What's Wrong With Current Intelligence?

During the 1962 Cuban Missile Crisis, excellent intelligence existed. Spy plane overflights clearly photographed missile silo construction in San Crystalbal, Cuba. During the Cold War, excellent intelligence existed on both the Soviet Union and highly secretive China and their military capabilities. So why is current intelligence on terrorism and Iraq nearly a theatre of the absurd by comparison?

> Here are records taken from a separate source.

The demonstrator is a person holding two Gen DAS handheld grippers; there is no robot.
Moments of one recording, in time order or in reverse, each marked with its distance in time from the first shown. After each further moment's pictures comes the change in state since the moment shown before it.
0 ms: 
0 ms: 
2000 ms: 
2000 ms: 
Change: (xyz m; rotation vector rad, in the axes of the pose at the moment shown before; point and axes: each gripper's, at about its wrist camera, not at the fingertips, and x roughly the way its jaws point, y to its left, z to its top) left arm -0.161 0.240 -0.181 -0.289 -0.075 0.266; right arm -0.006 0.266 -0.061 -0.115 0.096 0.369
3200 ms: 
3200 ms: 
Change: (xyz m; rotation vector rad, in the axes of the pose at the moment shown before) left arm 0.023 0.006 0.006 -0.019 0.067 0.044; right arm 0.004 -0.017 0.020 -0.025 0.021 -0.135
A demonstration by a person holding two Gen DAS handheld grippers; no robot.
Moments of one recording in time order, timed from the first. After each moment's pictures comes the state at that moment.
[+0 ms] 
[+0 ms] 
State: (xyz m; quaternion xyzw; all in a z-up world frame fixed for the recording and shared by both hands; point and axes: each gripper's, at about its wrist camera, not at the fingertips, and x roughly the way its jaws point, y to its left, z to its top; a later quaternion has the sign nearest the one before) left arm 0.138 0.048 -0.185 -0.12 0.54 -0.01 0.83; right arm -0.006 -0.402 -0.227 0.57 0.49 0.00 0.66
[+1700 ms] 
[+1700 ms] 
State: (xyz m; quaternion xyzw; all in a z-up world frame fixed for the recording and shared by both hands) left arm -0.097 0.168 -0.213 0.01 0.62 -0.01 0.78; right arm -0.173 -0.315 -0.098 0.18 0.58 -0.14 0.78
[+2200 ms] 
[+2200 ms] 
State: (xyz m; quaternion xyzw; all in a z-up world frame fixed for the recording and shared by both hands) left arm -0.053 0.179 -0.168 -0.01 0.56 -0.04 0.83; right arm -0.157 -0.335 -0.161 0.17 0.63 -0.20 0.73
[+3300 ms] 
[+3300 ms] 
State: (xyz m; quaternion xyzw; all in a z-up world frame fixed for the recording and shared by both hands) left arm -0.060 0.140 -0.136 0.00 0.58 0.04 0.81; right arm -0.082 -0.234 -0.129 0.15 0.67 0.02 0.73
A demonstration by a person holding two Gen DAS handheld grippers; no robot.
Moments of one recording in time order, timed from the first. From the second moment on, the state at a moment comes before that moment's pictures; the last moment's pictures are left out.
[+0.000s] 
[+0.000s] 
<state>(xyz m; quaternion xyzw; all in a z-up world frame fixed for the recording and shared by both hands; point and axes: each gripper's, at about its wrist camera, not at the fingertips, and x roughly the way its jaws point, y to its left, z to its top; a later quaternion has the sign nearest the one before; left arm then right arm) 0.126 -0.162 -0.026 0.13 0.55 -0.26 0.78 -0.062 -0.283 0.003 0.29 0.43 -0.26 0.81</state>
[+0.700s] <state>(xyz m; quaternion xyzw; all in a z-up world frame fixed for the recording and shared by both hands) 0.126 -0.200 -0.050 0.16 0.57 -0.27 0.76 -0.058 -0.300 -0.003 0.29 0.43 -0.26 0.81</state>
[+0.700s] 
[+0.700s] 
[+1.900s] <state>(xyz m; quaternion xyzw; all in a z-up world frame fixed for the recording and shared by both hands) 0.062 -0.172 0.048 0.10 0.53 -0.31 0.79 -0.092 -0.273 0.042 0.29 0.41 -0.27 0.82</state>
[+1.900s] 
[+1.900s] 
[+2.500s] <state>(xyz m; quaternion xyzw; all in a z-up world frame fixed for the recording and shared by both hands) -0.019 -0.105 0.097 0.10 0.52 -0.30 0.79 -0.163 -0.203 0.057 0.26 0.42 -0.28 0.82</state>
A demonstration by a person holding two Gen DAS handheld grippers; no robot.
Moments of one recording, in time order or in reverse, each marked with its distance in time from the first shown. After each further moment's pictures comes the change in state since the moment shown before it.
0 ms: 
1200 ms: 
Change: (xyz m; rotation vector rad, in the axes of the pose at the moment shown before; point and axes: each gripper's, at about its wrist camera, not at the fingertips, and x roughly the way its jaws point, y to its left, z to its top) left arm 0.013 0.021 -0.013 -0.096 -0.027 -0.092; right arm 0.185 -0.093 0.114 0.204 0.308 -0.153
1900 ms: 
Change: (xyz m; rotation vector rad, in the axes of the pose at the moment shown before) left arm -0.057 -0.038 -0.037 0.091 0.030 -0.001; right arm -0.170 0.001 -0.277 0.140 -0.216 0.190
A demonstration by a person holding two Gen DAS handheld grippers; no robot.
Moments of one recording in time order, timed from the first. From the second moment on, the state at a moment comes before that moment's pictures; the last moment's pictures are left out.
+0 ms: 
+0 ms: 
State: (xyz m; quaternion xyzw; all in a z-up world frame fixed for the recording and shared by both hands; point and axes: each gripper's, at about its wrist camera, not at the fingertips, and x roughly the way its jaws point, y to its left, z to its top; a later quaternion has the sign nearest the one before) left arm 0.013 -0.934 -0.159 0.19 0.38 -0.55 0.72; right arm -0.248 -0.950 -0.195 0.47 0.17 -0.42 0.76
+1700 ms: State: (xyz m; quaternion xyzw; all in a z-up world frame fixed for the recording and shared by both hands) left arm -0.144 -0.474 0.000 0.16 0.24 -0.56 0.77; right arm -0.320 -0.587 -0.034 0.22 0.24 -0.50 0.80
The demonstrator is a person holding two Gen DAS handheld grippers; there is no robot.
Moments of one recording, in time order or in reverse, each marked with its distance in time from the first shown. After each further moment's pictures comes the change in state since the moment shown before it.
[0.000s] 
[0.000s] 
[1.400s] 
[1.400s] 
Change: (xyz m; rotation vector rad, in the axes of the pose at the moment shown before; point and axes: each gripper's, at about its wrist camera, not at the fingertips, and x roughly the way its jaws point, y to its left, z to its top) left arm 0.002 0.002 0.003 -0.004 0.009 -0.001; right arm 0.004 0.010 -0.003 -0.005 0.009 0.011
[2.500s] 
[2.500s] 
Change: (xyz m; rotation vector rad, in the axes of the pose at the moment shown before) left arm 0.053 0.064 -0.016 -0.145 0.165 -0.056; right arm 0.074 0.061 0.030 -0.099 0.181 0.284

Much of the "intelligence" that provided the gist for Bush's war in Iraq came from Ahmed Chalabi, who runs a private militia in Iraq. Chalabi was paid as much as $330,000 a month to an organization that he and and his brother operated by the CIA for "intelligence information, despite the fact that Chalabi had been convicted in Jordan in the nation's worst bank fraud scandal, and is a fugitive from justice. Now Chalabi is under U.S. investigation for also selling information to Iran as well. Thequestion is did Chalabi simply invent information simply to cash in from the U.S., or did he deliberately falsify information so that theU.S. would act and help to put him into power? Regardless, his claims of Iraqi WMDs under Saddam Hussein proved outrightly false and unreliable compared to even 1962 standards that accurately had details correct of Cuban construction of missile silos that were carefully disgused by dummy houses to conceal these deadly silos only 90 miles from the U.S. shores.

Beside the "intelligence" testimony of Chalabi that has been proven to be outrightly false, two more absurd intelligence information bits came out this week that further question the current intelligence ability under the Bush Administration.

This week any connection between Saddam Hussein and Al Qaeda was dealt a serious blow when the New York Times ran a feature that claimed this information was solely based on a prisoner who was tortured and abused by Egyptian guards, and made up this information to stop his abuse. It proves that torture of terrorists does not work. They simply make information up to stop the pain or bad treatment. This is hardly a sound information gathering technique.

And in an absolutely absurd second embarrassment to the current state that the intelligence community has sunk to under the Bush Administration, this week intelligence sources have decided not to list a miniture golf course, Golfland in San Jose California, as a terrorist target. Other than few small structures such as a windmill that a golfer must hit the ball between the blades turning, Golfland really has no draw. It is a low capacity business, that hardly draws major numbers of persons such as stadiums or other large capacity locations. Maybe the Bush Administration believes some plan to hijack a radio controlled plane exists and to crash it into the windmill at Golfland and cause also a $1.50 in damage exists. But to any rational person, it seems absurd intelligence information to consider Golfland to be any terrorist target.

The Bush Administration wants the American public to believe that they can best defend the public from terrorism. Yet compared to even 1962 standards that were dead on accurate during the Cuban Missile Crisis, today's intelligence despite high tech electronic advances, new techniques and highly advanced satellites that can read a license plate number from outer space seem to be so far from accurate during the Bush Administration. The safety and security of every American citizen is at stake, and a serious debate on why this intelligence is continually worsening under the Bush Administration deserves a careful review.